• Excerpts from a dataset
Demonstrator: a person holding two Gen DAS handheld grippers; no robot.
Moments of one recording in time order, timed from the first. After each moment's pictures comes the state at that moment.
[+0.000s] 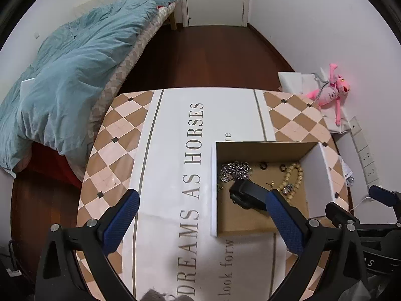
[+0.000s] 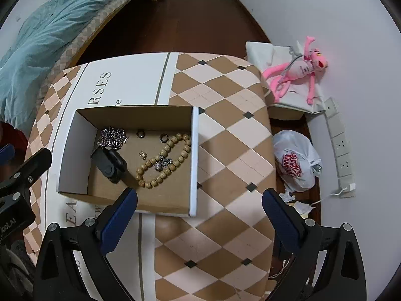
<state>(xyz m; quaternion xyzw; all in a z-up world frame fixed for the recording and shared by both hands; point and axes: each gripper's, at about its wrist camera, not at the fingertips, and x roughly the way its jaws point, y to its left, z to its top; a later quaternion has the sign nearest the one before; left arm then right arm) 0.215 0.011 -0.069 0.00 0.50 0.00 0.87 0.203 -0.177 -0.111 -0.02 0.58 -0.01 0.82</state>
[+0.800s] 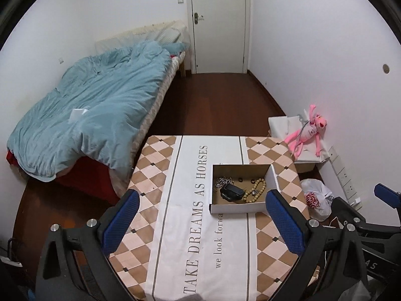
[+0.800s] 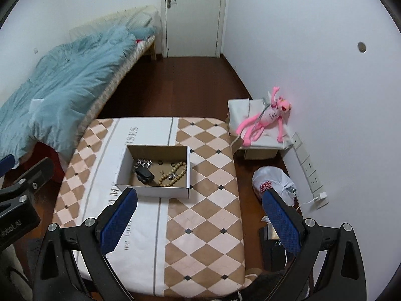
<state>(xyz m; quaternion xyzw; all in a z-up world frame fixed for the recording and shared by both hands) 0.066 0.015 0.083 0.00 0.38 0.02 0.93 0.037 -0.183 0.070 -0.02 0.42 -0.02 0.91</state>
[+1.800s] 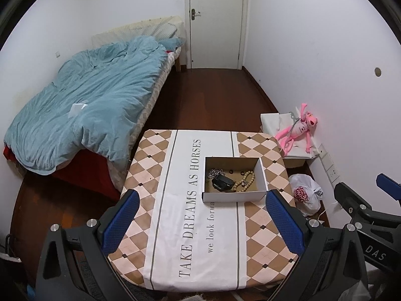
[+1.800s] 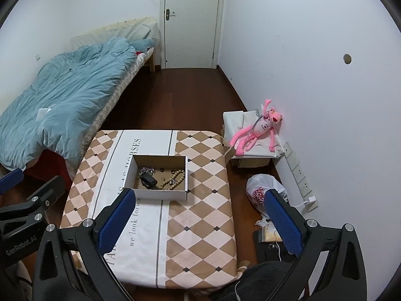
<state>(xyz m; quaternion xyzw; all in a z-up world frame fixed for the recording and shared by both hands) 0.049 0.012 0.097 -0.01 0.40 0.00 0.91 0.014 -0.185 0.109 -0.01 0.41 -0.03 0.91</state>
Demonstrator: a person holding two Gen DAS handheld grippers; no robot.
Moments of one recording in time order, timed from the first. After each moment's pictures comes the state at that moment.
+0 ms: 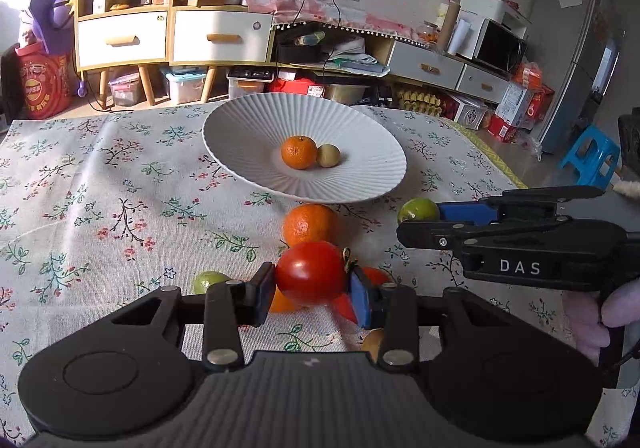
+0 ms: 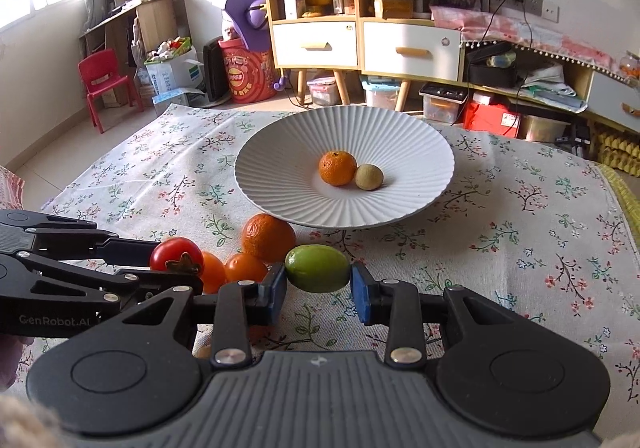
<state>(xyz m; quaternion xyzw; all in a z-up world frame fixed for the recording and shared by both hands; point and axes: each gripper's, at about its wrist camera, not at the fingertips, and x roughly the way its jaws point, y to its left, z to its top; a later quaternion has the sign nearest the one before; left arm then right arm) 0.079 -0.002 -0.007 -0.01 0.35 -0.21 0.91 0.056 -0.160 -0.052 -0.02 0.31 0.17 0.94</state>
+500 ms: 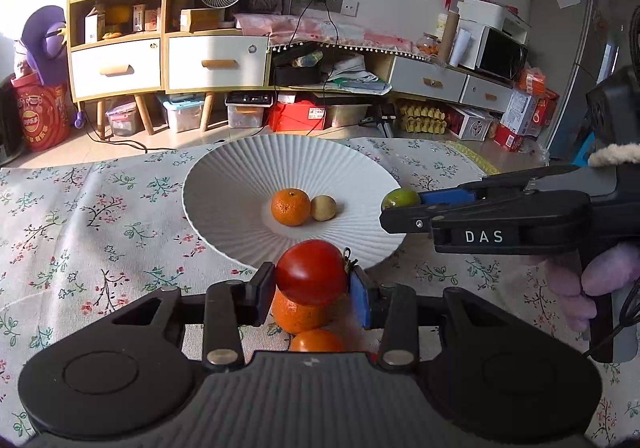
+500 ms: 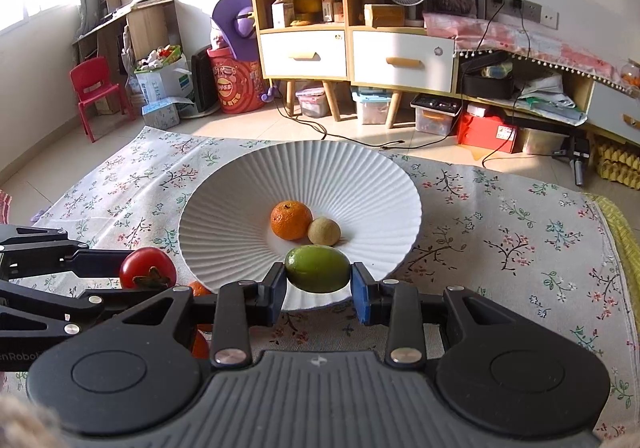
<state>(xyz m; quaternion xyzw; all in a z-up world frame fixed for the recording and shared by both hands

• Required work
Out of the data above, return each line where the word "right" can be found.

• Answer space
<state>(xyz m; quaternion xyzw; all in a z-up world frame fixed for the recording and shared by both hands; point and axes: each gripper's, at about its wrist camera, not at the fingertips, and x roughly the way its jaws point, y to its left, z to its top; a later quaternion has the sign nearest the one before; left arm then right arm) 0.215 0.011 -0.069 0.00 0.50 0.00 0.87 0.203 -0.177 -0.111 -0.02 0.58 -0.01 0.82</state>
<state>(xyz m; quaternion xyzw; all in a z-up world frame fixed for the recording and shared by both hands; point and axes: each gripper's, at about its wrist camera, not at the fingertips, and x roughly the way its jaws point, y to its left, z to its top; a later quaternion has the sign nearest the one before; left arm then right arm) 0.079 -0.002 -0.007 -0.01 0.35 -0.21 0.91 0.056 -0.160 -0.052 -0.02 0.31 0.17 0.94</state>

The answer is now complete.